Single Hand Figure 8
Stand tall and bend your right arm 90 degrees while making a tight fist. Moving from left to right, draw a horizontal figure 8, keeping your elbow slightly bent and your hands between your waist and shoulders. As you move your hand across your body to the left, your palm should be slightly rotated and facing the ground. When you change direction to the right, rotate your palm so it’s facing up. When this pattern feels comfortable, hold both handles of a jump rope in one hand and perform the movement. The rope should hit with the ground between your feet. Do all reps, and then switch sides.
Race and Chase
Stand tall with your feet shoulder-width apart. Grab a jump-rope handle in each hand, and cross your right wrist over your left. Perform the same movement as the single-hand figure 8, but alternate snapping the rope about 6 to 12 inches in front of and outside your left and right foot (instead of between your feet). Make sure you keep your wrists crossed at all times. As the rope moves in front of your right foot, your right wrist should be turned outward and your left wrist facing inward. As you change direction, the angle of your wrists should alternate. Continue this pattern and try to establish a rhythm.
Perform the same movement used with race and chase. But after the rope makes contact with the ground in front of your left foot, change your hand positioning so that your left hand is on top of your right hand. Then, when you strike the ground in front of your right foot, change your hand positioning so your right wrist is on top again. The idea is that by alternating your hands, your wrists and forearms take turns rotating upward and downward on both sides of your body. (Rope strikes can hurt for all rope drills you might do. Keep the rope away from your toes and the exercise area clear of other people.)
Hold a 4-foot pole horizontally with an overhand grip in front of your body. Your arms should be bent at 90 degrees, with your hands about 6 inches apart. Rotate your torso to the right and then press down with your left hand so that the right end of the stick rises up slightly, toward your right shoulder. Then cross your right arm over your left as your left arm remains in place. Push down slightly on the right end of the stick so that the left end rises up slightly behind your right shoulder. Twist to the left and press the left end down, and rotate back to the starting position. Repeat this in a fluid motion.
Hold the pole as you did with the heaven’s twirl. As you rotate your torso to the right, press upward with your left hand so that the right end points slightly down toward the ground. Then cross your right arm underneath your left, and press upward with the right end of the stick. Immediately rotate to the left, and raise the left end of the stick and bring the right end of the stick diagonally to your torso. Repeat the movement, this time moving from left to right. Continue this pattern to create a fluid motion.
Vertical Ball Spiral
Stand tall with your arms at your sides and hold a basketball in your right hand with your palm facing backward. Pull the ball up toward your armpit by raising your elbow. Continue this movement until your shoulder nearly touches your ear. Then rotate your wrist clockwise so that your fingers are pointing forward. Continue to lift the ball and press it overhead while continuing to rotate your wrist. When your arm is extended, the ball should sit in the palm of your hand with your fingers pointing backward. Reverse the movement and return to the starting position. Do all your reps, and then switch arms.
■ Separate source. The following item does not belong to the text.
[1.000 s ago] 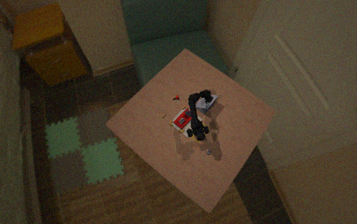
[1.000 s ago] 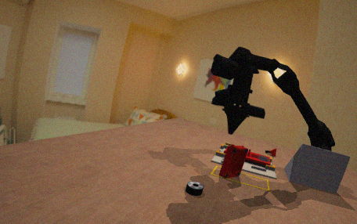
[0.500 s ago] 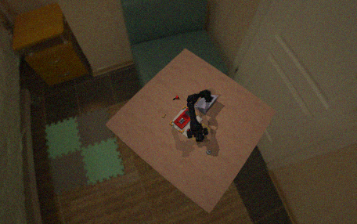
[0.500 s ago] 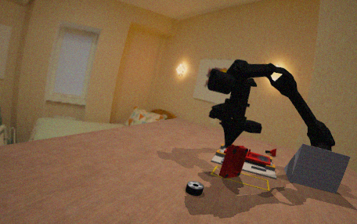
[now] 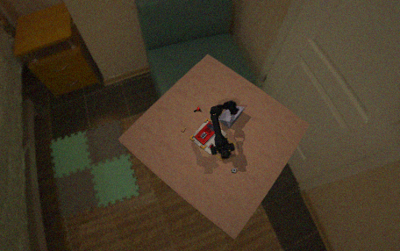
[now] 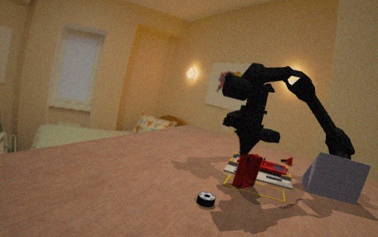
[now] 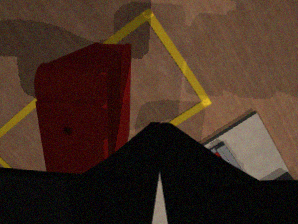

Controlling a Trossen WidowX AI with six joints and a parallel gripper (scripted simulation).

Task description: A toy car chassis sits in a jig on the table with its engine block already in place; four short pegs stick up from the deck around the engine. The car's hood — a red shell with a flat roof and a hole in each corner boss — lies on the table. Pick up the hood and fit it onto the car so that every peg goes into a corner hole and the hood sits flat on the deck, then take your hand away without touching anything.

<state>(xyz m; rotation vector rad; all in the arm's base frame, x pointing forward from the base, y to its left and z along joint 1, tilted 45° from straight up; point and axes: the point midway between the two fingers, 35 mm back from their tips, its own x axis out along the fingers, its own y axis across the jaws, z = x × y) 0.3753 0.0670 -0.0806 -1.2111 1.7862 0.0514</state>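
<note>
The red hood lies 3 cm behind my gripper tip, 1 cm to the left of it and 3 cm below it. Round my gripper tip: black wheel: 5 cm ahead, 18 cm to the left, 7 cm below.
</note>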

Lateral Ball-Control Drill
Hold a basketball in your right hand with your palm facing up and your arm extended out to your side. In one fast movement, slightly dip your hips and rotate your palm and shoulder counterclockwise. Your palm should remain underneath the ball throughout the movement. Finish the movement with your arm still straight, your hand rotated, and your palm facing upward. Then repeat the motion in reverse. Once you become comfortable performing the drill with one arm, try it with both arms at the same time. Work on speeding up the movement and challenging your body with heavier balls.